» Task requirements:
Your reply should contain every record, restated word for word.

» Data excerpts:
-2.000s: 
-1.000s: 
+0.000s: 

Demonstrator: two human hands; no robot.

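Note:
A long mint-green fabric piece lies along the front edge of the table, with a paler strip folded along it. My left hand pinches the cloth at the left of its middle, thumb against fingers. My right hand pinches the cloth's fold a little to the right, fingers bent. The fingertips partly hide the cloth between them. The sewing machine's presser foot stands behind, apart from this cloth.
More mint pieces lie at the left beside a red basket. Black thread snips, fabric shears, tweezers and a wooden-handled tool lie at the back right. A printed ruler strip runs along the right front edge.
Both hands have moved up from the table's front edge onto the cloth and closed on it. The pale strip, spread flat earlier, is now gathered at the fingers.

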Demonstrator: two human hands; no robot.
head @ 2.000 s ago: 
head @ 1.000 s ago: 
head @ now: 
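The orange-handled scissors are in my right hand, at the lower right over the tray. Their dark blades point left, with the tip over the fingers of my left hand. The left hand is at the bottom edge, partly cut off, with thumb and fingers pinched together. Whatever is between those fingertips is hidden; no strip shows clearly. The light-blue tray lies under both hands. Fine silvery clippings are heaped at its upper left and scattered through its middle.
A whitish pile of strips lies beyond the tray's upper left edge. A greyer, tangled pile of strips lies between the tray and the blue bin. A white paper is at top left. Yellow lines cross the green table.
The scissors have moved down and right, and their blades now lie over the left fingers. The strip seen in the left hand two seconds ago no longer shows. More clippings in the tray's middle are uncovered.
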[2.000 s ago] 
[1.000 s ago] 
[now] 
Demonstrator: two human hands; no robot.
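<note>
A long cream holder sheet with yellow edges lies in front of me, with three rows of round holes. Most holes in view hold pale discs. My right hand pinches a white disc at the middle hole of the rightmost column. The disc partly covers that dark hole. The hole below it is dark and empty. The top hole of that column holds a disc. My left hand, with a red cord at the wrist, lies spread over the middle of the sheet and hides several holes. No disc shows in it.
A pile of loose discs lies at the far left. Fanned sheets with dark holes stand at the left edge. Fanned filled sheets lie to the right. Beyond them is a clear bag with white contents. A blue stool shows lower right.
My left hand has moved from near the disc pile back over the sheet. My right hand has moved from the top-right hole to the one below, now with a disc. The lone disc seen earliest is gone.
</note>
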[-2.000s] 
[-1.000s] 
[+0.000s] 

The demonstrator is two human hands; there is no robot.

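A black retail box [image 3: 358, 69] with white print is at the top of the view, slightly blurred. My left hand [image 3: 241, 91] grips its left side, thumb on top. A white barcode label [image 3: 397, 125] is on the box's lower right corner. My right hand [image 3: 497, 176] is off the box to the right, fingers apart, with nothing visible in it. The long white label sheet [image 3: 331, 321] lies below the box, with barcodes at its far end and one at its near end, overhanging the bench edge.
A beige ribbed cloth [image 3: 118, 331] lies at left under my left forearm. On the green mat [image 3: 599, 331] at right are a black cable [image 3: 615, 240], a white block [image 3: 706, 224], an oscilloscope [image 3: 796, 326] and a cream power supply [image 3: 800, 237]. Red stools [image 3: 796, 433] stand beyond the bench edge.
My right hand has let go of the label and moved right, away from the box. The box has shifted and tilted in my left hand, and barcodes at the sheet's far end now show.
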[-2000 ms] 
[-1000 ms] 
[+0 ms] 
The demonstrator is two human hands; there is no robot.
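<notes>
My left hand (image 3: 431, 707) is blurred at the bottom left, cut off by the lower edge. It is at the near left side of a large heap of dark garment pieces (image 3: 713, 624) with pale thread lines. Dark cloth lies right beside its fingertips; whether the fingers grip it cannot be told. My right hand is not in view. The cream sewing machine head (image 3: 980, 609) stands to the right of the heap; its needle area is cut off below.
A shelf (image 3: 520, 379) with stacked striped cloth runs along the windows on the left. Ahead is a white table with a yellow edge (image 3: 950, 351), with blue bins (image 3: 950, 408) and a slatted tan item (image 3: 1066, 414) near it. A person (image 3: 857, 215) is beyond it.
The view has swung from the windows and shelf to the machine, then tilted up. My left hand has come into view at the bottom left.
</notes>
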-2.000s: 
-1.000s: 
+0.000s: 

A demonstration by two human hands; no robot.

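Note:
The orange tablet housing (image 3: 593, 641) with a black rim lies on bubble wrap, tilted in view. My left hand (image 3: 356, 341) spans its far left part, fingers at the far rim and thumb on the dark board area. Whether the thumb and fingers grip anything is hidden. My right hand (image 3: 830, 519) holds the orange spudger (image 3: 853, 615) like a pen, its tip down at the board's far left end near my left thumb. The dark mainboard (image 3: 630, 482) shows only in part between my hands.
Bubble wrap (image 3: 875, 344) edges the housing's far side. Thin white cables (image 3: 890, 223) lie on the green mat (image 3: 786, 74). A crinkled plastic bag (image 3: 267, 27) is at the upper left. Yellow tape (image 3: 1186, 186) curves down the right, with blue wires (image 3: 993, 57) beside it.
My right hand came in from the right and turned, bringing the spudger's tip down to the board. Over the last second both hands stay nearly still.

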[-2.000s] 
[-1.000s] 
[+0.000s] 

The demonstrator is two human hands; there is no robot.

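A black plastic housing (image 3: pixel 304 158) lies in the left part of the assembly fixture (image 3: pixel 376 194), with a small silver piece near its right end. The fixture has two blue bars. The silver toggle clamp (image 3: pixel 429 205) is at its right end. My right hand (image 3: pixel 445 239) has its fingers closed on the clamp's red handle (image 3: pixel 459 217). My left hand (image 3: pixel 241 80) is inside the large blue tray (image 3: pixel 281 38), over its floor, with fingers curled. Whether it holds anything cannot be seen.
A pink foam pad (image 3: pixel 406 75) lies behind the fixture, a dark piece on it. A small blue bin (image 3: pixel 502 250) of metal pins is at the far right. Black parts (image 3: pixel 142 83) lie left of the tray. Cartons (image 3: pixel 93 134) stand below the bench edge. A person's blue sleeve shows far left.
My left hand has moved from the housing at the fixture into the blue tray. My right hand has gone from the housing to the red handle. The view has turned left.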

» Finished task:
-2.000s: 
-1.000s: 
+0.000s: 

Demonstrator: two human hands; no robot.

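Note:
A long mint-green fabric piece lies along the front edge of the table, with a paler strip folded along it. My left hand pinches the cloth at the left of its middle, thumb against fingers. My right hand pinches the cloth's fold a little to the right, fingers bent. The fingertips partly hide the cloth between them. The sewing machine's presser foot stands behind, apart from this cloth.
More mint pieces lie at the left beside a red basket. Black thread snips, fabric shears, tweezers and a wooden-handled tool lie at the back right. A printed ruler strip runs along the right front edge.
Both hands have moved up from the table's front edge onto the cloth and closed on it. The pale strip, spread flat earlier, is now gathered at the fingers.
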
Demonstrator: two human hands; no robot.
head @ 2.000 s ago: 
head @ 1.000 s ago: 
head @ now: 
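The orange-handled scissors are in my right hand, at the lower right over the tray. Their dark blades point left, with the tip over the fingers of my left hand. The left hand is at the bottom edge, partly cut off, with thumb and fingers pinched together. Whatever is between those fingertips is hidden; no strip shows clearly. The light-blue tray lies under both hands. Fine silvery clippings are heaped at its upper left and scattered through its middle.
A whitish pile of strips lies beyond the tray's upper left edge. A greyer, tangled pile of strips lies between the tray and the blue bin. A white paper is at top left. Yellow lines cross the green table.
The scissors have moved down and right, and their blades now lie over the left fingers. The strip seen in the left hand two seconds ago no longer shows. More clippings in the tray's middle are uncovered.
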[2.000 s ago] 
[1.000 s ago] 
[now] 
Demonstrator: two human hands; no robot.
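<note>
A long cream holder sheet with yellow edges lies in front of me, with three rows of round holes. Most holes in view hold pale discs. My right hand pinches a white disc at the middle hole of the rightmost column. The disc partly covers that dark hole. The hole below it is dark and empty. The top hole of that column holds a disc. My left hand, with a red cord at the wrist, lies spread over the middle of the sheet and hides several holes. No disc shows in it.
A pile of loose discs lies at the far left. Fanned sheets with dark holes stand at the left edge. Fanned filled sheets lie to the right. Beyond them is a clear bag with white contents. A blue stool shows lower right.
My left hand has moved from near the disc pile back over the sheet. My right hand has moved from the top-right hole to the one below, now with a disc. The lone disc seen earliest is gone.
</note>
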[-2.000s] 
[-1.000s] 
[+0.000s] 

The demonstrator is two human hands; there is no robot.

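A black retail box [image 3: 358, 69] with white print is at the top of the view, slightly blurred. My left hand [image 3: 241, 91] grips its left side, thumb on top. A white barcode label [image 3: 397, 125] is on the box's lower right corner. My right hand [image 3: 497, 176] is off the box to the right, fingers apart, with nothing visible in it. The long white label sheet [image 3: 331, 321] lies below the box, with barcodes at its far end and one at its near end, overhanging the bench edge.
A beige ribbed cloth [image 3: 118, 331] lies at left under my left forearm. On the green mat [image 3: 599, 331] at right are a black cable [image 3: 615, 240], a white block [image 3: 706, 224], an oscilloscope [image 3: 796, 326] and a cream power supply [image 3: 800, 237]. Red stools [image 3: 796, 433] stand beyond the bench edge.
My right hand has let go of the label and moved right, away from the box. The box has shifted and tilted in my left hand, and barcodes at the sheet's far end now show.
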[-2000 ms] 
[-1000 ms] 
[+0 ms] 
The demonstrator is two human hands; there is no robot.
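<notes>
My left hand (image 3: 431, 707) is blurred at the bottom left, cut off by the lower edge. It is at the near left side of a large heap of dark garment pieces (image 3: 713, 624) with pale thread lines. Dark cloth lies right beside its fingertips; whether the fingers grip it cannot be told. My right hand is not in view. The cream sewing machine head (image 3: 980, 609) stands to the right of the heap; its needle area is cut off below.
A shelf (image 3: 520, 379) with stacked striped cloth runs along the windows on the left. Ahead is a white table with a yellow edge (image 3: 950, 351), with blue bins (image 3: 950, 408) and a slatted tan item (image 3: 1066, 414) near it. A person (image 3: 857, 215) is beyond it.
The view has swung from the windows and shelf to the machine, then tilted up. My left hand has come into view at the bottom left.
</notes>
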-2.000s: 
-1.000s: 
+0.000s: 

A demonstration by two human hands; no robot.

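Note:
The orange tablet housing (image 3: 593, 641) with a black rim lies on bubble wrap, tilted in view. My left hand (image 3: 356, 341) spans its far left part, fingers at the far rim and thumb on the dark board area. Whether the thumb and fingers grip anything is hidden. My right hand (image 3: 830, 519) holds the orange spudger (image 3: 853, 615) like a pen, its tip down at the board's far left end near my left thumb. The dark mainboard (image 3: 630, 482) shows only in part between my hands.
Bubble wrap (image 3: 875, 344) edges the housing's far side. Thin white cables (image 3: 890, 223) lie on the green mat (image 3: 786, 74). A crinkled plastic bag (image 3: 267, 27) is at the upper left. Yellow tape (image 3: 1186, 186) curves down the right, with blue wires (image 3: 993, 57) beside it.
My right hand came in from the right and turned, bringing the spudger's tip down to the board. Over the last second both hands stay nearly still.
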
[-2.000s] 
[-1.000s] 
[+0.000s] 

The demonstrator is two human hands; there is no robot.

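A black plastic housing (image 3: pixel 304 158) lies in the left part of the assembly fixture (image 3: pixel 376 194), with a small silver piece near its right end. The fixture has two blue bars. The silver toggle clamp (image 3: pixel 429 205) is at its right end. My right hand (image 3: pixel 445 239) has its fingers closed on the clamp's red handle (image 3: pixel 459 217). My left hand (image 3: pixel 241 80) is inside the large blue tray (image 3: pixel 281 38), over its floor, with fingers curled. Whether it holds anything cannot be seen.
A pink foam pad (image 3: pixel 406 75) lies behind the fixture, a dark piece on it. A small blue bin (image 3: pixel 502 250) of metal pins is at the far right. Black parts (image 3: pixel 142 83) lie left of the tray. Cartons (image 3: pixel 93 134) stand below the bench edge. A person's blue sleeve shows far left.
My left hand has moved from the housing at the fixture into the blue tray. My right hand has gone from the housing to the red handle. The view has turned left.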

The answer was given in full.